# For any positive integer $n$, prove that $\tau(n)\leq 2\sqrt{n}.$

Problem: For any positive integer $n$, prove that $\tau(n)\leq 2\sqrt{n}.$

My Attempt: For every divisor $d_1<d_2...<d_k$ less than $\sqrt{n}$ we have divisors $n/d_1,n/d_2......n/d_k$. Thus $\tau(n)\leq 2k.$ How do we show that $k\leq \sqrt{n}$?

Note: Please do not mark this question as a duplicate. I have read other answers to this question and most of them provide hints or unjustified assertions such as the number of divisors less that $\sqrt{n}$ are less than $\sqrt{n}$ itself.

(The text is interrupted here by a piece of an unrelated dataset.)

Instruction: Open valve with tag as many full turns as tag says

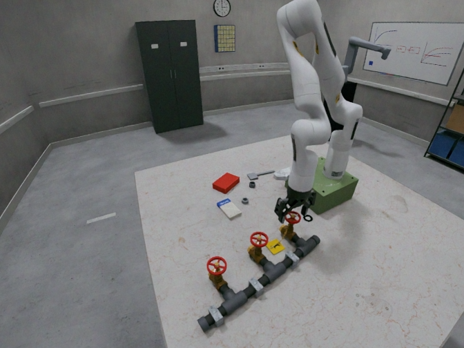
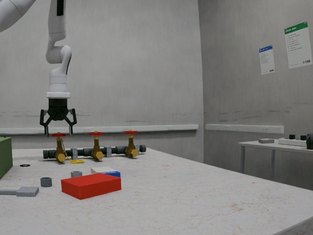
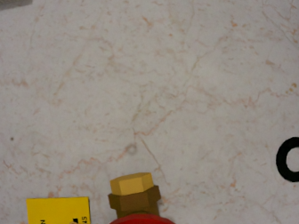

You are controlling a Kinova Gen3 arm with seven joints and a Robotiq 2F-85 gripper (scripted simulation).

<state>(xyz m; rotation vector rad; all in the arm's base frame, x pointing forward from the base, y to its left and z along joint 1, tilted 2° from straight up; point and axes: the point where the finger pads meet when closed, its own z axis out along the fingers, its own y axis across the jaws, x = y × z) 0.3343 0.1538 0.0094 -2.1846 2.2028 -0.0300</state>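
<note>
Right now the yellow tag is 11 cm below my hand, 8 cm ahead of it and 2 cm to the left of it. Round my hand: red block (40 cm to the right, 10 cm ahead, 9 cm below); then white-and-blue box (23 cm to the right, 15 cm ahead, 10 cm below); then grey flat tool (42 cm to the right, 10 cm below, 9 cm behind).
</note>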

I specifically want to know why is $k\leq \sqrt{n}$ true in order to complete the proof.

• What is $\tau(n)$? The number of divisor of $n$? – Arthur Nov 10 '16 at 9:03
• @Arthur Yes. $\tau(n)$ is the number of positive divisors of $n$. – nls Nov 10 '16 at 9:23

Well, your proof is almost complete. Notice that each of the $d_i$ is less than $\sqrt{n}$ and they are different. There could be no more than $\sqrt{n}$ positive integers less than $\sqrt{n}$. So $k\leq\sqrt{n}$.